■ BRIEF ■
Nothing but a number belongs in the answer: how many lines of the records below contain the string "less".

(Dataset items)
--- START ---
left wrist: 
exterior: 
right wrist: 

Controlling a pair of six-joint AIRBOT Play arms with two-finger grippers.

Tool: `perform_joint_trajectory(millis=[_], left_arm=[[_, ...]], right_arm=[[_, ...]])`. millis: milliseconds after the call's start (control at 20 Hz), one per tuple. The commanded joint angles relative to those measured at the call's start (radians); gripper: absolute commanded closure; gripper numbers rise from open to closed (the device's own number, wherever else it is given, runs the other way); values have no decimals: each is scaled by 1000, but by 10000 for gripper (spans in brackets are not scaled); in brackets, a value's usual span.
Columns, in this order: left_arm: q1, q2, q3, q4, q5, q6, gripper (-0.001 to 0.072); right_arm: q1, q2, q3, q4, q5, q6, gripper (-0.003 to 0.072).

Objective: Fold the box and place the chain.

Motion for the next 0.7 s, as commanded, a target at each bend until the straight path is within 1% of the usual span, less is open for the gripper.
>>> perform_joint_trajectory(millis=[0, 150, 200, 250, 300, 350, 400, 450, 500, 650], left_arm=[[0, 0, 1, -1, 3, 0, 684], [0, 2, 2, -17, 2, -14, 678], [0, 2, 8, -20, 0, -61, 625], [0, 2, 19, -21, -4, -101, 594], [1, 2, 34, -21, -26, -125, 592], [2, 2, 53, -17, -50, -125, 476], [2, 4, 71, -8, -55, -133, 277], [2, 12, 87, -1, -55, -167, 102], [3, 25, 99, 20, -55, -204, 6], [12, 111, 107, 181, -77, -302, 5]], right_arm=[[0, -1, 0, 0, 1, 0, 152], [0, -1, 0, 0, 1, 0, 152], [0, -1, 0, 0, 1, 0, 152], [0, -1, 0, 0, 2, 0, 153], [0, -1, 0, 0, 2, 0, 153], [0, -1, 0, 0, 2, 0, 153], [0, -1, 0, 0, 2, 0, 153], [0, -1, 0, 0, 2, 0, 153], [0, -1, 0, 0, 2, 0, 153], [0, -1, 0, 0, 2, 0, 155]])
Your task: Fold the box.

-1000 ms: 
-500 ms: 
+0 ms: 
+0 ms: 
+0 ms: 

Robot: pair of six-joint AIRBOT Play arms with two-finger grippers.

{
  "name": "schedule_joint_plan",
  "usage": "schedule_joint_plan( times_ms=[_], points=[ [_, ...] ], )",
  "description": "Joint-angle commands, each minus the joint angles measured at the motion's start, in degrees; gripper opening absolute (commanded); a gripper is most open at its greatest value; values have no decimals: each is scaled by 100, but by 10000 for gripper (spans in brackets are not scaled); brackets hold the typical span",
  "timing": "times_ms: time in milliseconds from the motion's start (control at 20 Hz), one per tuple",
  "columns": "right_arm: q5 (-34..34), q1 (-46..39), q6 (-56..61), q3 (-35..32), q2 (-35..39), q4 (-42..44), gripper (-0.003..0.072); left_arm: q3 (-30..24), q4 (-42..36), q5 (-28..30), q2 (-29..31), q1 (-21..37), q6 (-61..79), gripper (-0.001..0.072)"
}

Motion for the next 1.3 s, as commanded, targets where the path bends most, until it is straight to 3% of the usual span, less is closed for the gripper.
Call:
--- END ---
■ EXERCISE ANSWER ■
2